Stored dataset items
= = = = =
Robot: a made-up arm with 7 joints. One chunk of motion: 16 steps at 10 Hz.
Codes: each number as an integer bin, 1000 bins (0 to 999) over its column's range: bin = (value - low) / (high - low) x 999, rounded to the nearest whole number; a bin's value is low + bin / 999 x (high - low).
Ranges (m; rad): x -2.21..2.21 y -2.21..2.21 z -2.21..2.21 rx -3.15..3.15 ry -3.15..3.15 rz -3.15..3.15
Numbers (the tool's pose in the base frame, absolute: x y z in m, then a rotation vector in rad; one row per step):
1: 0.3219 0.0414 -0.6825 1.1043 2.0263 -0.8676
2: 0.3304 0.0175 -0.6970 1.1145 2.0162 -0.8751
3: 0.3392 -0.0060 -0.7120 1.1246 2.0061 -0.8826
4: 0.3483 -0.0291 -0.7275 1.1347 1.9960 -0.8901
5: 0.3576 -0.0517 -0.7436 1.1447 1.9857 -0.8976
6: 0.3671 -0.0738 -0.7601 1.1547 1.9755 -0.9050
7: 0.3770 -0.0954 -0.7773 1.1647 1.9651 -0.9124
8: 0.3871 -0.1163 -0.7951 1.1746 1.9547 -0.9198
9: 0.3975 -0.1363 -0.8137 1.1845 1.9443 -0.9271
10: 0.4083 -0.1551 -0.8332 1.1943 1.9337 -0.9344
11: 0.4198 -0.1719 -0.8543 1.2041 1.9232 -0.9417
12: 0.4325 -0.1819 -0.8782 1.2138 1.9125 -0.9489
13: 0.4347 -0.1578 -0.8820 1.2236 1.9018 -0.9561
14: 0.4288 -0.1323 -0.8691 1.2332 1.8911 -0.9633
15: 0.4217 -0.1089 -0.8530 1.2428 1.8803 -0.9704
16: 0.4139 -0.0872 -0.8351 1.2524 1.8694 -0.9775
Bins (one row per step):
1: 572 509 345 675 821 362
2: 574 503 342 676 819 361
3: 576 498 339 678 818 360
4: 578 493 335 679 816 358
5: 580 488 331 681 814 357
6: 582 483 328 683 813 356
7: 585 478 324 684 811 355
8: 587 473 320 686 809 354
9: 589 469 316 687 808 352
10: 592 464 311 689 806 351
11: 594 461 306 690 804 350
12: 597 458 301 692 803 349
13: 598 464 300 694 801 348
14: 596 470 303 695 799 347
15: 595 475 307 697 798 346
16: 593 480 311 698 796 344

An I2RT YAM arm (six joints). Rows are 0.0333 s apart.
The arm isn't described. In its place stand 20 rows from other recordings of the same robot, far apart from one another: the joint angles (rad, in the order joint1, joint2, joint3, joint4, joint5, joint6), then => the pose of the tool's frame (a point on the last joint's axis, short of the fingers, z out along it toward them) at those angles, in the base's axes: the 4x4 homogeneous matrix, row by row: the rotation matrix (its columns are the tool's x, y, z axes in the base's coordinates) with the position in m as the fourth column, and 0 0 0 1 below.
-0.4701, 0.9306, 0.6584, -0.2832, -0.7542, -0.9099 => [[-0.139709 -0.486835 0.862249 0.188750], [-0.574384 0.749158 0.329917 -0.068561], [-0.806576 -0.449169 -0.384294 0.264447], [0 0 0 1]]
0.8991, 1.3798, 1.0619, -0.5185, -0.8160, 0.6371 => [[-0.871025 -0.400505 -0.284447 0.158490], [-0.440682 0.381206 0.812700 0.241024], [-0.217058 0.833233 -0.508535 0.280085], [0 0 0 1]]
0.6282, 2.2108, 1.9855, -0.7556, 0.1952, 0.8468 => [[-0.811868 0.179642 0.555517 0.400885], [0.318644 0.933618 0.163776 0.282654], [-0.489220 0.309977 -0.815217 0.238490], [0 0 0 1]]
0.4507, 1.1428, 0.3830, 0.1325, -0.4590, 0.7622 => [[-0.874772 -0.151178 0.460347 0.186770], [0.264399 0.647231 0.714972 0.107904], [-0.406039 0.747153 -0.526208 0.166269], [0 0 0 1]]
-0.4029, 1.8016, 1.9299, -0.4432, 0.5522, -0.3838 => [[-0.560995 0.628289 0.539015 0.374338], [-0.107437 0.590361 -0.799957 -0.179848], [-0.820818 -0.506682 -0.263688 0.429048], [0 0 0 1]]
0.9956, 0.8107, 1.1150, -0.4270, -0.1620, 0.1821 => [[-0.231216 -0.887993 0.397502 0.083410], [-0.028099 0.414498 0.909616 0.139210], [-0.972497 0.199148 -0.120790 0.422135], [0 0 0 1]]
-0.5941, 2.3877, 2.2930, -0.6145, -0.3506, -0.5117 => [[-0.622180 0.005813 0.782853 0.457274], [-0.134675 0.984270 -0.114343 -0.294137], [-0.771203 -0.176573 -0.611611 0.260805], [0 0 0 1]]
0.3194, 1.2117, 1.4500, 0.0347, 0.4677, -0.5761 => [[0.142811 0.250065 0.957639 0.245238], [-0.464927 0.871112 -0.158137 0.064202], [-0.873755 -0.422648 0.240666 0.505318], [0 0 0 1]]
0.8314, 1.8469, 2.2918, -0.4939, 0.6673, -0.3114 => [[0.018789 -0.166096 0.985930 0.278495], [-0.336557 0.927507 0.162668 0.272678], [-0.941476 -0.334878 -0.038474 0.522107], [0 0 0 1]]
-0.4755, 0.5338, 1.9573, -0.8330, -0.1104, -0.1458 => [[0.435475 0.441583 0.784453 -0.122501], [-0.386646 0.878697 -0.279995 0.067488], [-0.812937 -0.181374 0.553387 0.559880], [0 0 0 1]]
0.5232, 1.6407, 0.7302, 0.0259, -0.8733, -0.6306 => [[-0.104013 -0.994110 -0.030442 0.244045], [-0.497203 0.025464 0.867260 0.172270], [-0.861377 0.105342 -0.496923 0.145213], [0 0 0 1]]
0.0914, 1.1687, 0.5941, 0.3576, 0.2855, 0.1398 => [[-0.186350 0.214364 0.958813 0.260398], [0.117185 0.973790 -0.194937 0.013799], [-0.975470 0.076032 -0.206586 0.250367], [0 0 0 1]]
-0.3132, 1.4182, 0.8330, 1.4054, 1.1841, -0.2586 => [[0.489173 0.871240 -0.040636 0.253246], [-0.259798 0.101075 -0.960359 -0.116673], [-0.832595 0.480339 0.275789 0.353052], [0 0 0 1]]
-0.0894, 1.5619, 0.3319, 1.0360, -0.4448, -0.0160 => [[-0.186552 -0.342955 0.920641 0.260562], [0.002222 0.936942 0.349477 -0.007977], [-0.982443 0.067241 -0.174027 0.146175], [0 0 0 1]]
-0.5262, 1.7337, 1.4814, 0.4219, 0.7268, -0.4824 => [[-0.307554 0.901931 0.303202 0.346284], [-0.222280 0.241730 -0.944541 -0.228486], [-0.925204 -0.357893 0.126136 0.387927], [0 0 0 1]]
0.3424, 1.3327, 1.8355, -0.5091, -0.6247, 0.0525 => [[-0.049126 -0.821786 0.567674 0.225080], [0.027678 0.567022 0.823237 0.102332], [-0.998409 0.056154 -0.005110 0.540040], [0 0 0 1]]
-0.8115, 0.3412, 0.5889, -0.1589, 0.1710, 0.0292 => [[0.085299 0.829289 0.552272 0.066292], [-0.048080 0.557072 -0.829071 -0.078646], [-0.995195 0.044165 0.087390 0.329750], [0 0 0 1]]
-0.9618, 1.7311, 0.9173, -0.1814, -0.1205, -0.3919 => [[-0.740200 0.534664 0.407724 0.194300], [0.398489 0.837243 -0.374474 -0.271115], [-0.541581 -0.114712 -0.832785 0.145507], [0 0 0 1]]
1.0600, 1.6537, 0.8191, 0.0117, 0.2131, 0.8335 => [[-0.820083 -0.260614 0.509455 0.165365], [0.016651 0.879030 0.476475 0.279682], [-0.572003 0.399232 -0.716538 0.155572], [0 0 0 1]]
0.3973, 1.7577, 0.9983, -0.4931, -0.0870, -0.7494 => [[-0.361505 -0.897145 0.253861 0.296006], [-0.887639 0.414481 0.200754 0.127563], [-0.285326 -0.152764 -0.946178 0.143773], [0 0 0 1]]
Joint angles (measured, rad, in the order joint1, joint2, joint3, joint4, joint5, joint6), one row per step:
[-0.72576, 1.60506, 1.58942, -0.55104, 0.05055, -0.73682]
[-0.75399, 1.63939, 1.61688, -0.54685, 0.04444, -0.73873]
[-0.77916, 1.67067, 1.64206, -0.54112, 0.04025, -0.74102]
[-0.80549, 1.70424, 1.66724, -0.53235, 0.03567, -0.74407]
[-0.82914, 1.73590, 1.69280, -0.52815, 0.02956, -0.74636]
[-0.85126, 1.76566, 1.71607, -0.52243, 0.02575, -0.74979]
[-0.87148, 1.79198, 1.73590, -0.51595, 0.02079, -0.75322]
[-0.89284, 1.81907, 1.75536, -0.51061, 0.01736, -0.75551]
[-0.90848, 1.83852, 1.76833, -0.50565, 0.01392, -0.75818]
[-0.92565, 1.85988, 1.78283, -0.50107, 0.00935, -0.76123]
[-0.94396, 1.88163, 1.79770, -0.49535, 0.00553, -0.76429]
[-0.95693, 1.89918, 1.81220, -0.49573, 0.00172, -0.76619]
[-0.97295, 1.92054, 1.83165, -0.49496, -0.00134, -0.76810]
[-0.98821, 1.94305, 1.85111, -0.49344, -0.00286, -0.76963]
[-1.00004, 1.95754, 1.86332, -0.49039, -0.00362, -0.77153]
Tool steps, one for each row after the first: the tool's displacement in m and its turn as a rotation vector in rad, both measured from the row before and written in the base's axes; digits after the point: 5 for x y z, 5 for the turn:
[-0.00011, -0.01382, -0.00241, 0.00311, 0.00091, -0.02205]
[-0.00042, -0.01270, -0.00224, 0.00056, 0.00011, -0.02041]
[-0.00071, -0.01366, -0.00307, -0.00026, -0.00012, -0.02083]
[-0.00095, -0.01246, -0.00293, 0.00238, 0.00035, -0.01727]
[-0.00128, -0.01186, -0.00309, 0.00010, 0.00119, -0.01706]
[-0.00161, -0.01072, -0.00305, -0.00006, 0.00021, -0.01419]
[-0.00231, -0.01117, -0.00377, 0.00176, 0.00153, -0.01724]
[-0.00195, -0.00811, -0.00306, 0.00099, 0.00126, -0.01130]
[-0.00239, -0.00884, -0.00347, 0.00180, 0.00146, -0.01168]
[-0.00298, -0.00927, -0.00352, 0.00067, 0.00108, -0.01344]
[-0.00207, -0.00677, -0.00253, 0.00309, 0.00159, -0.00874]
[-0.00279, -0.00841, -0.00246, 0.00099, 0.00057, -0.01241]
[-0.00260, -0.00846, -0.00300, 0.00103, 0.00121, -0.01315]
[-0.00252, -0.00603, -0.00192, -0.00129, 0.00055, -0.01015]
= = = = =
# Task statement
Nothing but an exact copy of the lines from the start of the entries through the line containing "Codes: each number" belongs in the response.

# Output of the exercise
Robot: a made-up arm with 7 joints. One chunk of motion: 16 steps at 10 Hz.
Codes: each number as an integer bin, 1000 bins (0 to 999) over its column's range: bin = (value - low) / (high - low) x 999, rounded to the nearest whole number; a bin's value is low + bin / 999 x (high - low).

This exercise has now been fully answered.